Segundo James Assis, o encerramento do contrato por conta do pedido do imóvel por parte do proprietário é legítimo e previsto no documento assinado por ambas as partes. “O contrato de franquias lista uma série de possibilidades de encerramento do contrato, que podem ser adotadas por ambas as partes, tanto contratante quanto contratado. A solicitação do imóvel pelo proprietário é uma das razões, isso está claro no documento e não é motivo para indenização”, defendeu o executivo, alegando ainda que o revendedor ficou inadimplente com outras obrigações assumidas perante a Shell, entre elas uma dívida de mais de R$ 170 mil.“Claro que, quando existem dúvidas não previstas em contrato, é necessário um árbitro para avaliar a situação, caso em que uma ação judicial se torna válida. Mas não é o caso nesta situação específica”, disse. De acordo com Assis, das pouco mais de 100 franquias atuais, apenas três foram encerradas com ações judiciais. “E esta informação inclusive está disponível na nossa Circular de Oferta de Franquia, basta o interessado em se tornar um franqueado checar. Ele pode – e deve – entrar em contato com os franqueados e também com os que discutem judicialmente pontos da relação contratual, para tomar a melhor decisão, baseada em fatos concretos”, afirma.
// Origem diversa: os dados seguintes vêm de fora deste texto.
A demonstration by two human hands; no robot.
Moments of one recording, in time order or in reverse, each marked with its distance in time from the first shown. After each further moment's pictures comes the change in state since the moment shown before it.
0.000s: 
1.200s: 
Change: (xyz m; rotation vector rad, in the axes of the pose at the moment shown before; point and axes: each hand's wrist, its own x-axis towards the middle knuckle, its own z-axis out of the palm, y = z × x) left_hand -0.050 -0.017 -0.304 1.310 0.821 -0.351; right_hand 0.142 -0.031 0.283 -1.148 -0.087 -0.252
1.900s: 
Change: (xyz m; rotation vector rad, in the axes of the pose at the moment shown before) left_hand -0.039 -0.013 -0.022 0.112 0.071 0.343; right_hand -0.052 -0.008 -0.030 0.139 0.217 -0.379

Gustavo Tavares, no entanto, sugere muito cuidado antes de assinar um contrato de franquia. “Além de ter que pagar preços diferenciados nos produtos, os revendedores são obrigados a pagar royalties à distribuidora”, ressalta, lembrando ainda que há a possibilidade de maior ingerência por parte das companhias nestes postos. “Ao analisar o caso acima exposto, numa operação tradicional, seria bem mais difícil a companhia desalojar um revendedor que trabalhou no local por mais de dez anos, sem qualquer tipo de indenização prévia”, afirma.